No. It’s not for us. The tough love bedtime thing is just Too Tough. For now, our bedtime routine is going to remain the way it’s always been. Dinner. Bath. Calm down time on Mommy’s lap (usually in front of the telly [GASP!] Mom’s 21 minutes of The Middle or something equally ‘raucous’). ‘Bottie’ before bed, then saying ‘good-night’ to all the friends (Peppa and George, princess Sofia, Mickey and Minnie) on the pictures in the bedroom. The Little Lady turns on her bedtime mobile and then turns off the big light, and then i rock her and we sing.

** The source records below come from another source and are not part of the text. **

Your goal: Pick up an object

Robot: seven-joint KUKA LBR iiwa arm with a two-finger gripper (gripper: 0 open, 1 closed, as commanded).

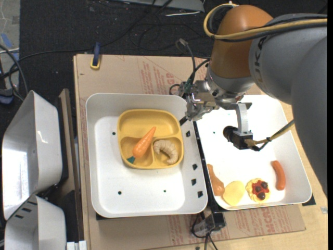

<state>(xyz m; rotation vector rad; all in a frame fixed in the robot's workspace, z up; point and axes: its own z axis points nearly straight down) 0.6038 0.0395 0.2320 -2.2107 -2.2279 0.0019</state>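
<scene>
My gripper point(190, 111) hangs over the inner edge between the two bins, just off the upper right corner of a yellow divided plate point(136, 121). On that plate in the left bin point(104, 191) lie an orange carrot point(144, 142) and a pale shrimp point(167, 150). Along the front of the right bin point(291, 139) lie an orange drumstick point(215, 179), a yellow round piece point(234, 192), a small tart with red and dark topping point(258, 189) and a red sausage point(280, 174). I see nothing held at the gripper.
The grey arm with its orange band point(239, 33) covers the back of the right bin. Two tilted white tubs point(28, 145) stand left of the bench. Cables lie on the dark floor behind.
</scene>
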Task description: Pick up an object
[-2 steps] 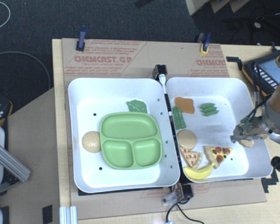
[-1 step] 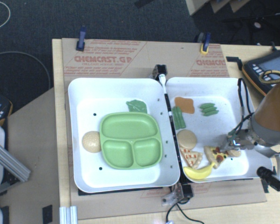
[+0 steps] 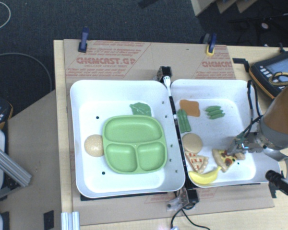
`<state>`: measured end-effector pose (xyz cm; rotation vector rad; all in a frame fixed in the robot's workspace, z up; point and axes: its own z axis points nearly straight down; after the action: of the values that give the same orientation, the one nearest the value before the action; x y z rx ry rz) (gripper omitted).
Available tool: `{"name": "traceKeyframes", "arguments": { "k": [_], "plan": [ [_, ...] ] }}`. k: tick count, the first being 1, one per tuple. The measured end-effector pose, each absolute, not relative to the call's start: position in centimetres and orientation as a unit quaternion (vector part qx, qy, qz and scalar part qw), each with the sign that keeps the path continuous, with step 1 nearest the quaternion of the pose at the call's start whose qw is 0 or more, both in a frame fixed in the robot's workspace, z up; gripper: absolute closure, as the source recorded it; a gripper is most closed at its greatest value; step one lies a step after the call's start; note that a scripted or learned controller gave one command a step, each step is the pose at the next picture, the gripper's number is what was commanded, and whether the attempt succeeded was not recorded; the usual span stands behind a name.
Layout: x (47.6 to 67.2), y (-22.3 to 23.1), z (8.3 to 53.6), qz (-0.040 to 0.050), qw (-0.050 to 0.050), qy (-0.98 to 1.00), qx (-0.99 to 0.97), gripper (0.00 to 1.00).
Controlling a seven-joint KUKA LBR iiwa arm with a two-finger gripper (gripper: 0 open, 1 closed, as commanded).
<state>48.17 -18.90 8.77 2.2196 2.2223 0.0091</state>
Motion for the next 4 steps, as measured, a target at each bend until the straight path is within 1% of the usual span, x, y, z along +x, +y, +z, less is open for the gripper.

It’s not that bad you know. In fact, now that i’ve come to my senses, i wouldn’t change our bedtime routine for the world. I get to drink in that clean, baby smell. That warm, fuzzy softness. For those minutes, she’s all mine. She’s becoming her own little person, with the most fantastic personality – the days are filled with funny, wonderful little things she’s done or said (or tried to say) and this time is also my time to reflect on her accomplishments. In the half dark of her little room, to the tune of twinkle twinkle little star, Mommy’s heart swells with pride. As i hold her in my arms, and stroke those dark curls, i know my little girl feels safe. My little girl feels happy. My little girl feels loved. One day, probably sooner than i realise, she won’t need me to rock her to sleep anymore. Before i know it, she’ll be waving goodbye at the primary school gates, and then in the blink of eye she’ll be heading off to high school.
Of course, there are difficult nights. The nights when she’s not feeling well, or when i’m feeling down, or tired, or things are just a little ‘out of whack’. I’ve come to realize that even those nights are ‘do-able’. I just need to step back, take a deep breathe, calm down, and give it another go. Every day, we’re all changing, growing, going through things, but if i can just breathe, and be calm, and be there for my child there is so much i can learn. Parenting is cycle of love, and growth and loss and discovery. It is an exciting, tiring, terrifying, wonderful ride – and i don’t want to miss even a single second of it.
I write things down, and i take photos. Loads of photos. But the truth is, no photo can capture the feeling that this moment holds. For now, i’m going to cherish every moment while it’s still alive. And i’m going to rock my baby to sleep – even on the hard nights.